> **About this task**:
Where the string "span" occurs in a line of the entries below, copy that line.

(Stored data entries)
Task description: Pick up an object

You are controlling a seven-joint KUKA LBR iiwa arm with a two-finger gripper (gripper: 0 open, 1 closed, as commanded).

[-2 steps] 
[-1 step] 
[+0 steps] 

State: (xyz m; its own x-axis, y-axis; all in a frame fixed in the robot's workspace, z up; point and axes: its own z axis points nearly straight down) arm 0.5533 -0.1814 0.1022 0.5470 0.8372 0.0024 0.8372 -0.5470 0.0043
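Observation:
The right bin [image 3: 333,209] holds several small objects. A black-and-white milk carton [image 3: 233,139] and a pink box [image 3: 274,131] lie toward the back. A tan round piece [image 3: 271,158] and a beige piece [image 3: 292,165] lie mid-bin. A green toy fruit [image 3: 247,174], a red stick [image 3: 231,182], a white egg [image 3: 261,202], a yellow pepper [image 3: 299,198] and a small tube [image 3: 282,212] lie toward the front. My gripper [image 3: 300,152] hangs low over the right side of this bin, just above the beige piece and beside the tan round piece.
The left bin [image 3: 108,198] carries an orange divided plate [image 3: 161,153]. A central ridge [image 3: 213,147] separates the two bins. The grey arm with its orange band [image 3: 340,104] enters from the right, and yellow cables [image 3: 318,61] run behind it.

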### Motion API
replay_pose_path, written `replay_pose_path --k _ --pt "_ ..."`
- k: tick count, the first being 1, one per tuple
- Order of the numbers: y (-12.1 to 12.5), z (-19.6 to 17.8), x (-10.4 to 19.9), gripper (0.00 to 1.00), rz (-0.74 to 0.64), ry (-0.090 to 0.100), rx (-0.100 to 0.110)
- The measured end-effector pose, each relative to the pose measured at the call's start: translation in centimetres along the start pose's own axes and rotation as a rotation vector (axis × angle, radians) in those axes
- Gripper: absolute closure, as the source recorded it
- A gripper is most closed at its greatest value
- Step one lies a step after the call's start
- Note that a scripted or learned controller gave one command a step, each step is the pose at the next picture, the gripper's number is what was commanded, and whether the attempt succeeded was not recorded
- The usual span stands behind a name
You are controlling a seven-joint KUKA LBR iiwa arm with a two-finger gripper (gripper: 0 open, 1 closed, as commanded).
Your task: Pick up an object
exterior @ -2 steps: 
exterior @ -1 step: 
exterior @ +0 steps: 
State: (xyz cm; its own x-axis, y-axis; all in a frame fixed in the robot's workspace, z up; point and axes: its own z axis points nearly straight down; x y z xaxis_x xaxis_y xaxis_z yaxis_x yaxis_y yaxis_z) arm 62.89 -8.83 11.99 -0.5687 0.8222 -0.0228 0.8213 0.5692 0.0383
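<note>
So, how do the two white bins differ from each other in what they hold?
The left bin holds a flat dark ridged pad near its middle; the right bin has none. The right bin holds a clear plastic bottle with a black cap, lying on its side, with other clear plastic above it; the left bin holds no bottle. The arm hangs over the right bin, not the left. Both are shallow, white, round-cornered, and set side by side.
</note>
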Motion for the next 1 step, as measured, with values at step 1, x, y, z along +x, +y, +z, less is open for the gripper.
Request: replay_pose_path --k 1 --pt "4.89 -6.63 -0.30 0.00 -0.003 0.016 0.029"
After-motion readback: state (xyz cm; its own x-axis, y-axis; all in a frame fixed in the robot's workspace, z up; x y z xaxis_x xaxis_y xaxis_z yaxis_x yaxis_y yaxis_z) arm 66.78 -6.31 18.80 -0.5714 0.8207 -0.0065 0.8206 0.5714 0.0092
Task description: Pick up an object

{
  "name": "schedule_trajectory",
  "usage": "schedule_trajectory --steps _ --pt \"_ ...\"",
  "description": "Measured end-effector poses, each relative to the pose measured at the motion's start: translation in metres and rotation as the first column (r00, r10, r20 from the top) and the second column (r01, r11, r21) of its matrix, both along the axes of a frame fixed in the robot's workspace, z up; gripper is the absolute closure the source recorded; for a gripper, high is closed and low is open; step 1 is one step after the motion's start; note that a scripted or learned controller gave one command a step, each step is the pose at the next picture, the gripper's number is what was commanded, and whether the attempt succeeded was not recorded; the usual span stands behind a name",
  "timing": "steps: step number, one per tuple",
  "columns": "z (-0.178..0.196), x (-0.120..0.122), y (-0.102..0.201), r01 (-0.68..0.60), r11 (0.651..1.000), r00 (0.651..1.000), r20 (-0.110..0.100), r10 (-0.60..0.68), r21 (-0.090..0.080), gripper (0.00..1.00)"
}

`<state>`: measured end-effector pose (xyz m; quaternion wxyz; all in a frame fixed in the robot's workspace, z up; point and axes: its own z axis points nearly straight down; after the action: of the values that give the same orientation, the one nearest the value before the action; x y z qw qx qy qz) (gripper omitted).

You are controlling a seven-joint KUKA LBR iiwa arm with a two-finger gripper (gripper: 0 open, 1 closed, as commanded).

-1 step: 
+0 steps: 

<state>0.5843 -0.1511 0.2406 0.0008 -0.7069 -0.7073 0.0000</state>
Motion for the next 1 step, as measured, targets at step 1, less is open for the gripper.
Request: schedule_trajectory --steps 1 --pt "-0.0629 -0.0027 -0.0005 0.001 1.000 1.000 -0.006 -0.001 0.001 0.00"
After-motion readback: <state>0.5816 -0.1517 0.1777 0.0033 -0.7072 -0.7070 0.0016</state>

> **Exercise answer**:
- The usual span stands behind a name
  "description": "Measured end-effector poses, each relative to the pose measured at the motion's start: translation in metres and rotation as the first column (r00, r10, r20 from the top) and the second column (r01, r11, r21) of its matrix, both along the axes of a frame fixed in the robot's workspace, z up; gripper is the absolute closure the source recorded; for a gripper, high is closed and low is open; step 1 is one step after the motion's start; note that a scripted or learned controller gave one command a step, each step is the pose at the next picture, the gripper's number is what was commanded, and whether the attempt succeeded was not recorded; the usual span stands behind a name",

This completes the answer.